Implementation:Triton inference server Server MultiServerTest
| Knowledge Sources | |
|---|---|
| Domains | Concurrency, Testing |
| Last Updated | 2026-02-13 17:00 GMT |
Overview
Test executable for validating Triton's concurrent multi-threaded inference using the in-process C API.
Description
multi_server.cc creates an in-process Triton server, loads a model, and spawns multiple concurrent inference threads to validate thread safety. Each thread independently sends inference requests using configurable memory types (system, pinned, GPU) with asynchronous inference using promises/futures for synchronization. The program validates that concurrent requests produce correct results.
Usage
Used as a QA test executable to verify Triton's thread safety and concurrent inference capability.

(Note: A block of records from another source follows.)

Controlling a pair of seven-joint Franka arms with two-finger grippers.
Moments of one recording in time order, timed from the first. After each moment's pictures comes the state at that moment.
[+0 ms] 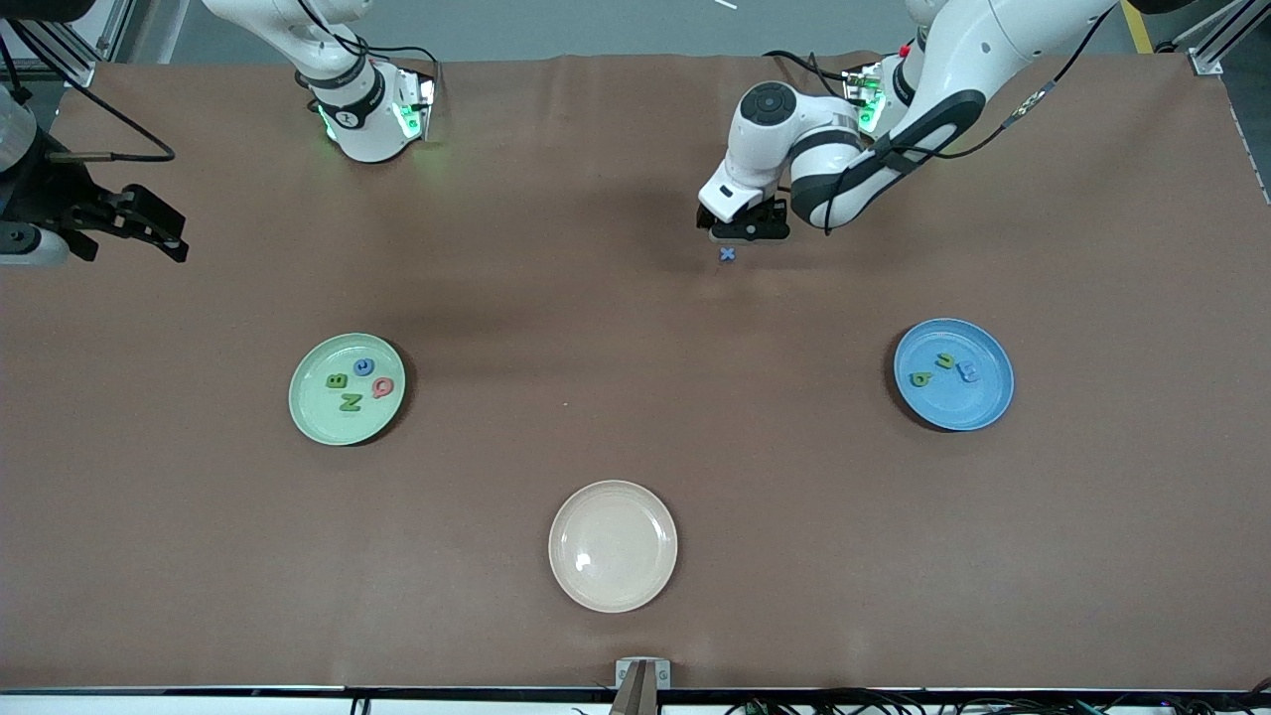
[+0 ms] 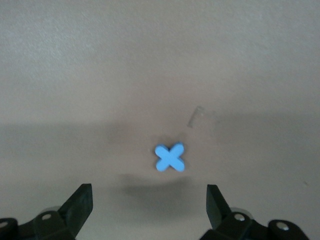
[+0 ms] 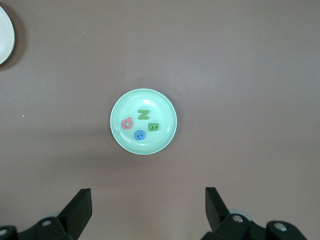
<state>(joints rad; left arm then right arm) 0.36 0.56 -1.15 -2.52 0.94 2.52 -1.55 -0.01 -0.09 0.04 -1.68 -0.04 1.60 0.04</state>
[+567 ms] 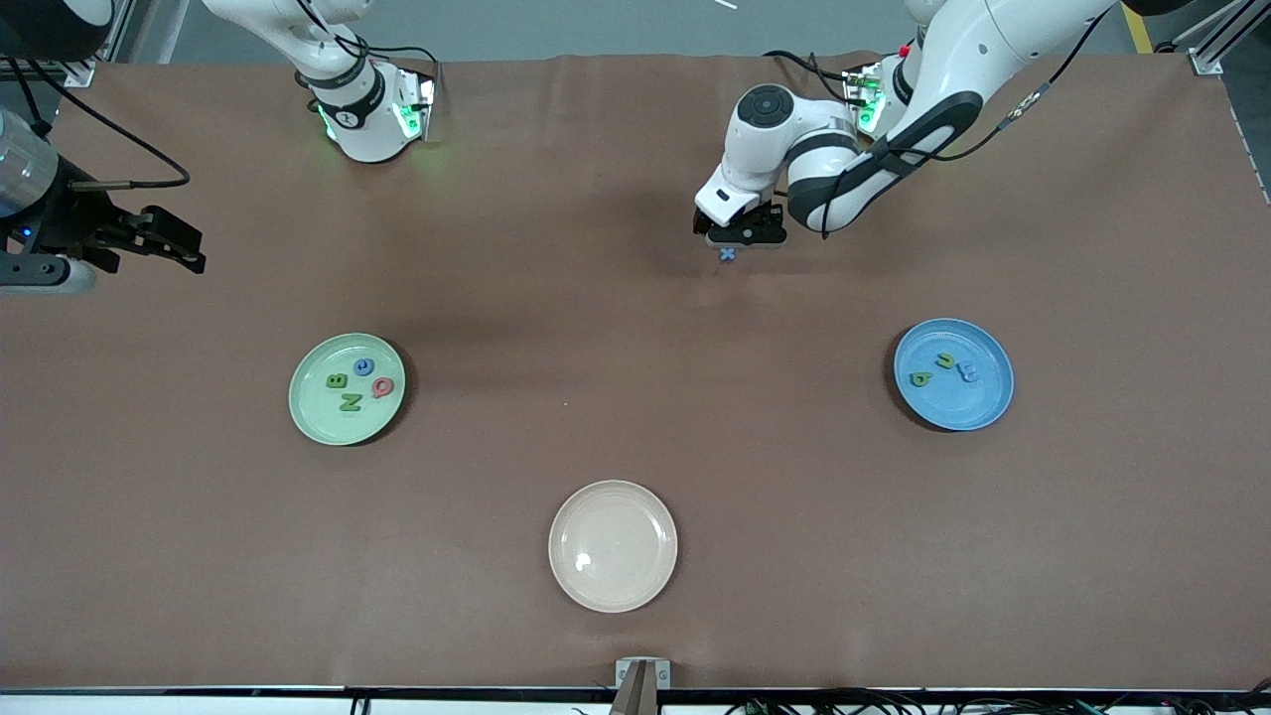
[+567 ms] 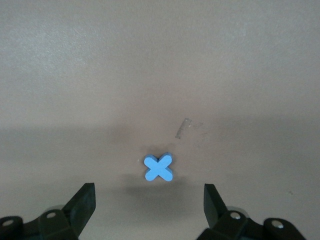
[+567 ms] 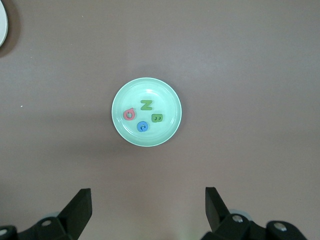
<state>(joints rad) 0.32 0.56 -1.12 -2.49 0.94 2.52 -1.56 -0.01 -0.05 0.04 -1.67 -0.02 1.57 0.04</state>
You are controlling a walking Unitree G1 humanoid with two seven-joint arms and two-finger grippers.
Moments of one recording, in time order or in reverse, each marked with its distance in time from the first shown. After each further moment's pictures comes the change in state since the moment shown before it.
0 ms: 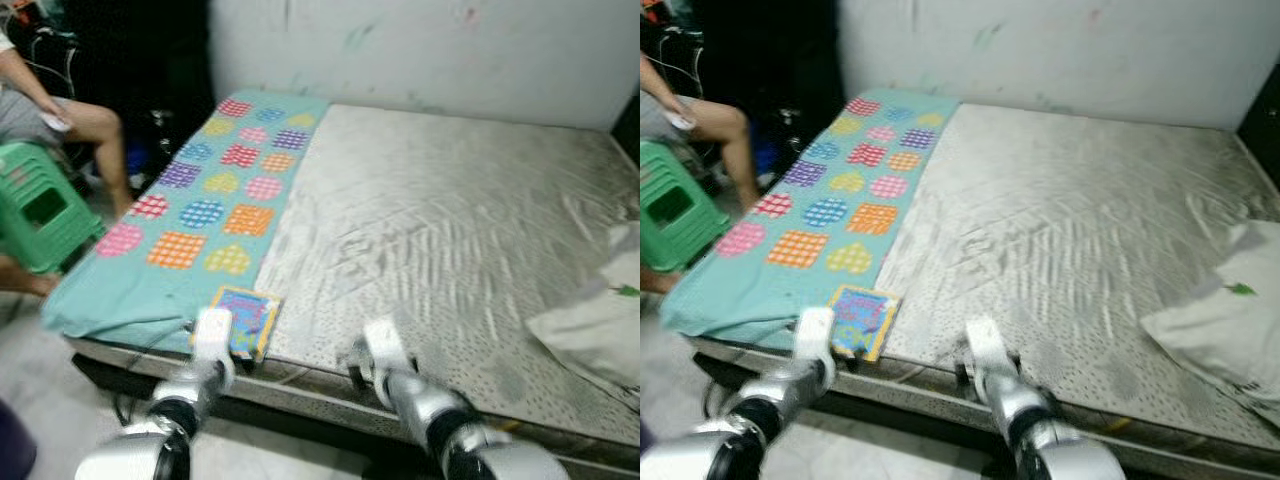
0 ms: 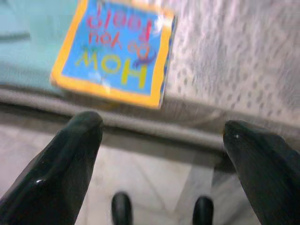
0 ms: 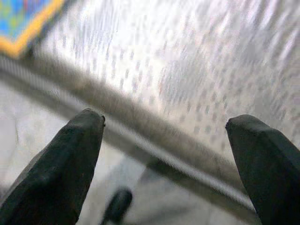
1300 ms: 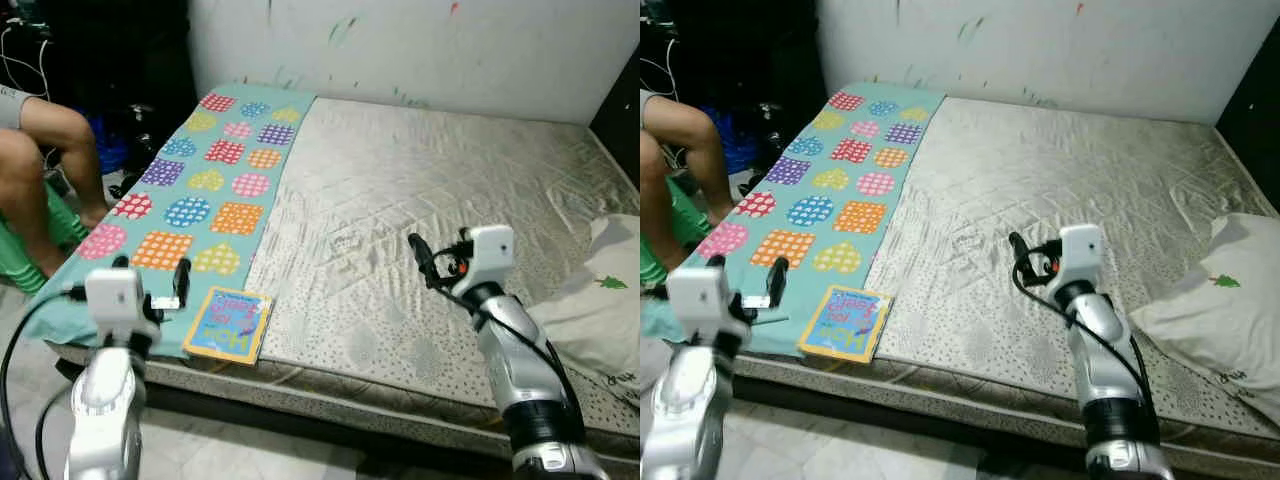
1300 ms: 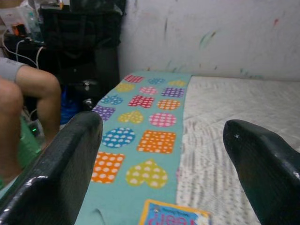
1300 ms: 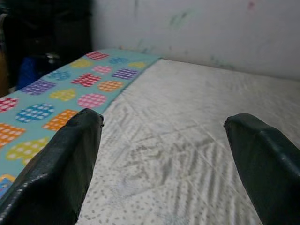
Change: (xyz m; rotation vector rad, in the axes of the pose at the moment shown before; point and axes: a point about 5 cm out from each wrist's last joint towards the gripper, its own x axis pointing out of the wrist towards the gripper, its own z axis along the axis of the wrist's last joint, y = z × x) left arm -0.109 0.037 0.053 0.095 -0.848 0.139; right arm -0.071 -0.100 0.089 0.100 -0.774 -0.050
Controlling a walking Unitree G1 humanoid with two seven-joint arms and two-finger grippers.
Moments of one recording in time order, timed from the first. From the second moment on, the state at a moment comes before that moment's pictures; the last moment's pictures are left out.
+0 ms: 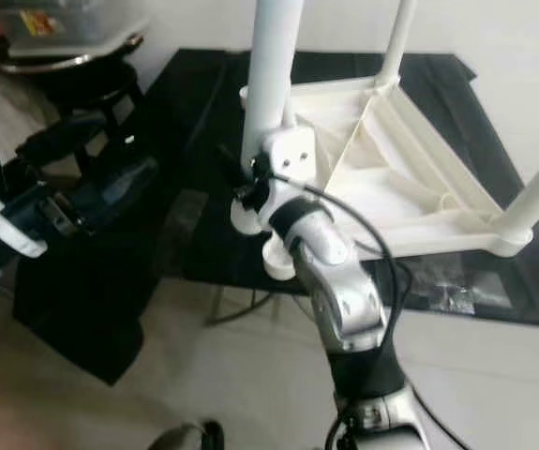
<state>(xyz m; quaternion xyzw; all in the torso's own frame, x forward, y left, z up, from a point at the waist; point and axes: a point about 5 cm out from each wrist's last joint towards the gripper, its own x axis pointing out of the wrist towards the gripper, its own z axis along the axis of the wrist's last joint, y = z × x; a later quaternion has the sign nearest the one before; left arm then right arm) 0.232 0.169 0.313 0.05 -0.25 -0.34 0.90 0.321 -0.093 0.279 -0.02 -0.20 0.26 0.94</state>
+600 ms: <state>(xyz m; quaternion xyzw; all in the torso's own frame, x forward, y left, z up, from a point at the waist) 0.224 0.151 0.331 0.01 -0.26 -0.47 0.84 0.290 -0.066 0.274 -0.11 -0.14 0.53 0.83</state>
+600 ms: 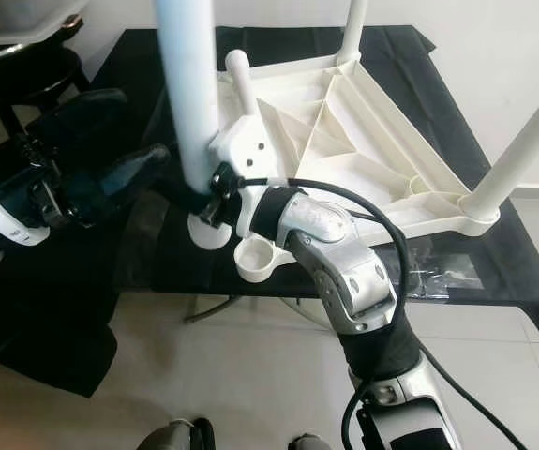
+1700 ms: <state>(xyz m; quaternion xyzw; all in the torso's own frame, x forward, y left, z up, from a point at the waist) 0.236 0.133 0.342 0.01 -0.21 -0.57 0.80 0.283 -0.048 0.253 -0.16 -0.09 0.60 0.78</state>
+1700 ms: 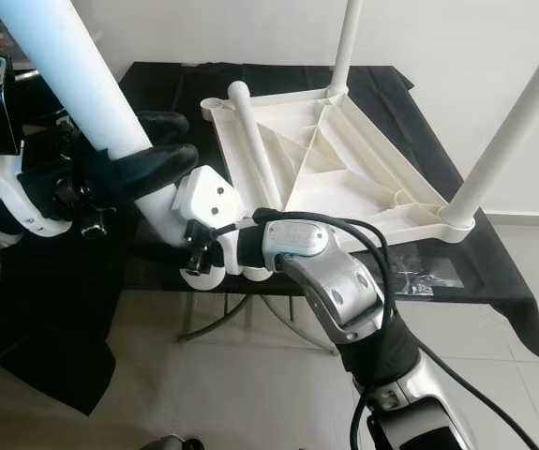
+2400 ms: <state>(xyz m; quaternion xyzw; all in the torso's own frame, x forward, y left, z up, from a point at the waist) 0.216 0.110 0.350 -0.03 -0.14 -0.78 0.61 0.260 -0.045 0.227 -0.10 0.00 0.79 0.60</state>
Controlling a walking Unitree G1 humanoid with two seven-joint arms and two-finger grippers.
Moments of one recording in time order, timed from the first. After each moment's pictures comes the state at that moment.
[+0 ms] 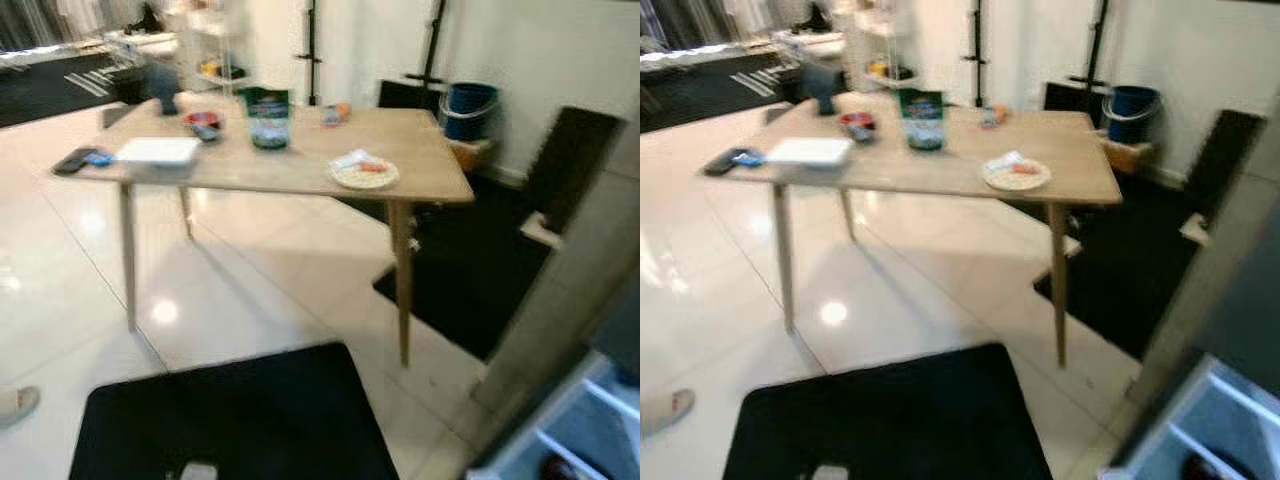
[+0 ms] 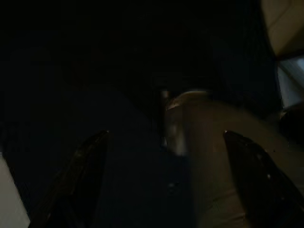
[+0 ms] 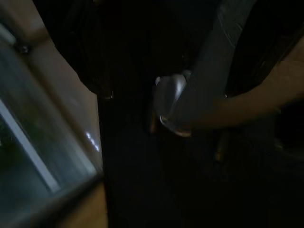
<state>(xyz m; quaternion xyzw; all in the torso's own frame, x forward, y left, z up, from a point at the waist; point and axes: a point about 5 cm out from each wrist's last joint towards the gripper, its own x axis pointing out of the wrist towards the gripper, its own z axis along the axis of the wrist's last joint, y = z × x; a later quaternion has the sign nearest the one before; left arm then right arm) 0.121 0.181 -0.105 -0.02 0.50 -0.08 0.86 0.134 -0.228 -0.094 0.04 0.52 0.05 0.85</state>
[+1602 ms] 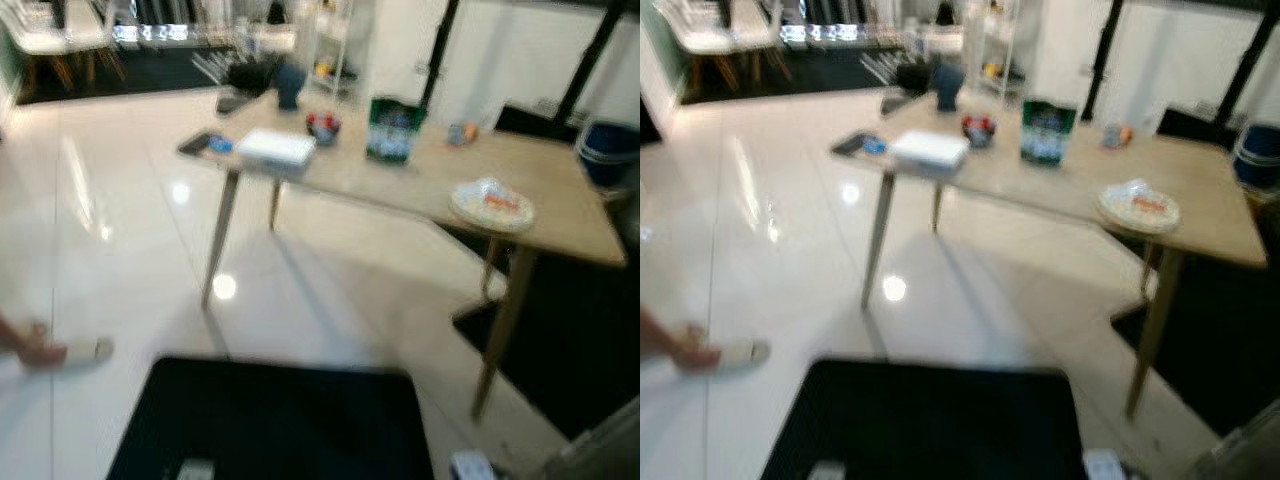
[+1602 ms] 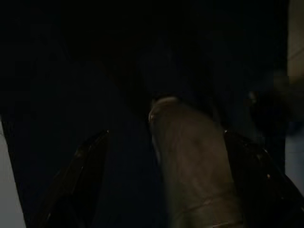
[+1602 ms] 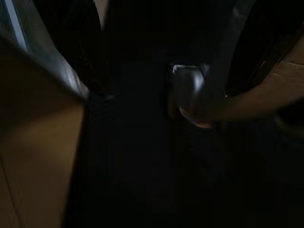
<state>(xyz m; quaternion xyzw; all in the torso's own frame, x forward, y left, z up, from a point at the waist) 0.118 0.176 -0.106 -0.03 0.51 -0.10 0.85 0.141 -0.225 -0.092 0.01 0.51 0.07 0.86</state>
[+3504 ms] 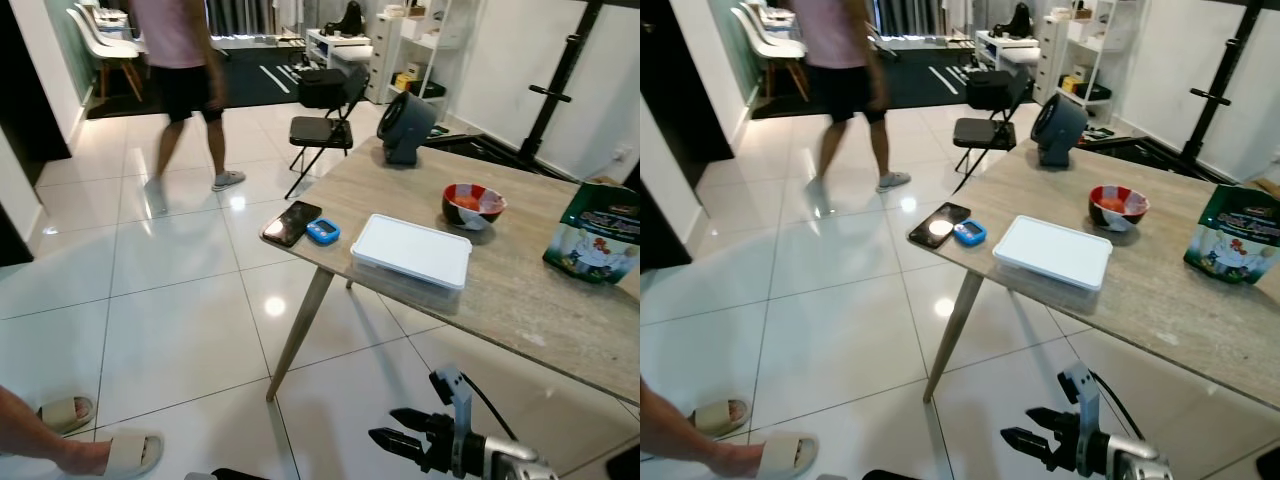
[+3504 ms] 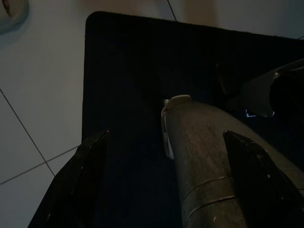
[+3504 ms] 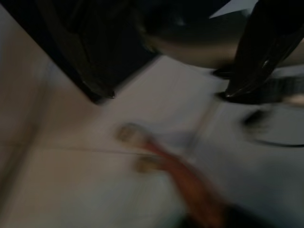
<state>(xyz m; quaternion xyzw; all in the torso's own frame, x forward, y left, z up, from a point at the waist) 0.119 0.176 -0.106 -0.02 0.51 -0.10 0.85 0.244 -0.195 0.011 0.17 0.23 0.50 0.81</state>
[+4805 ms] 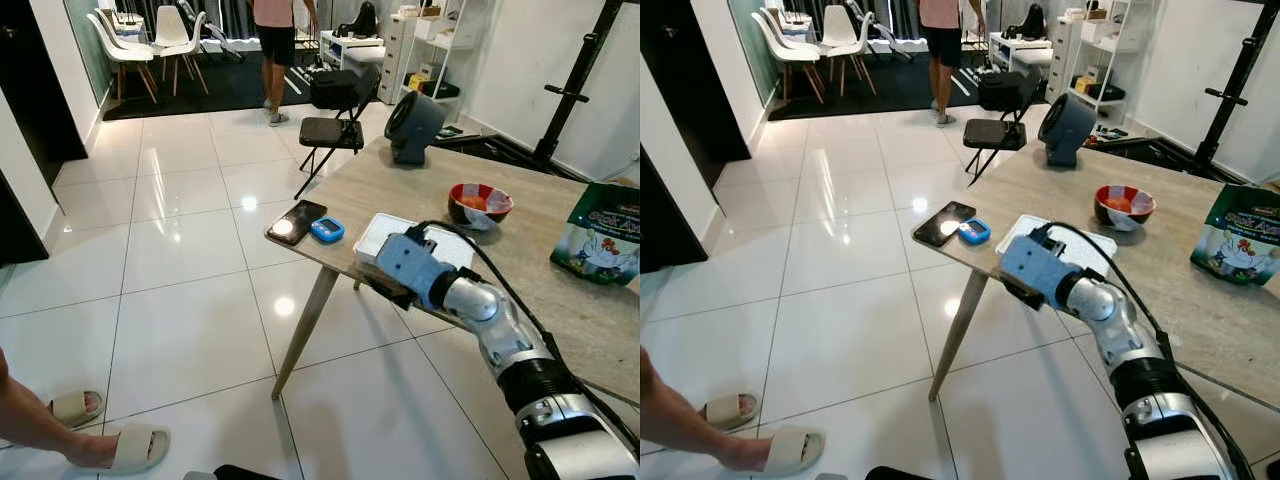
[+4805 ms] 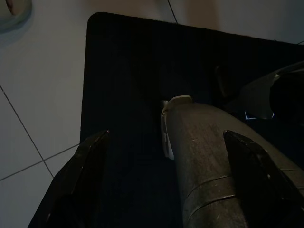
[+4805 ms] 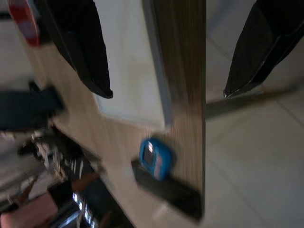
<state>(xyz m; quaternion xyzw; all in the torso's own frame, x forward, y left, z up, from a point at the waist) 0.120 0.175 -0.106 -0.02 0.51 -0.10 0.86 0.363 -0.175 0.144 -0.41 0.01 0.26 0.87</state>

Not a library for import.
Code Reference
Source Location
- Repository: Triton Inference Server
- File: src/multi_server.cc
- Lines: 1-1001
Signature
// Custom allocator callbacks (similar to memory_alloc.cc)
TRITONSERVER_Error* ResponseAlloc(...);
TRITONSERVER_Error* ResponseRelease(...);
void InferResponseComplete(
TRITONSERVER_InferenceResponse* response,
const uint32_t flags, void* userp);
int main(int argc, char** argv);
Import
// Standalone executable - no import needed
I/O Contract
Inputs
| Name | Type | Required | Description |
|---|---|---|---|
| argv[1] | string | Yes | Path to model repository |
| argv[2] | string | No | Memory type (system/pinned/gpu) |
Outputs
| Name | Type | Description |
|---|---|---|
| exit code | int | 0 on success, non-zero on failure |
| stdout | text | Per-thread validation results |
Usage Examples
Running Multi-threaded Inference Test
# Test with system memory
./multi_server /path/to/model_repository system
# Test with GPU memory
./multi_server /path/to/model_repository gpu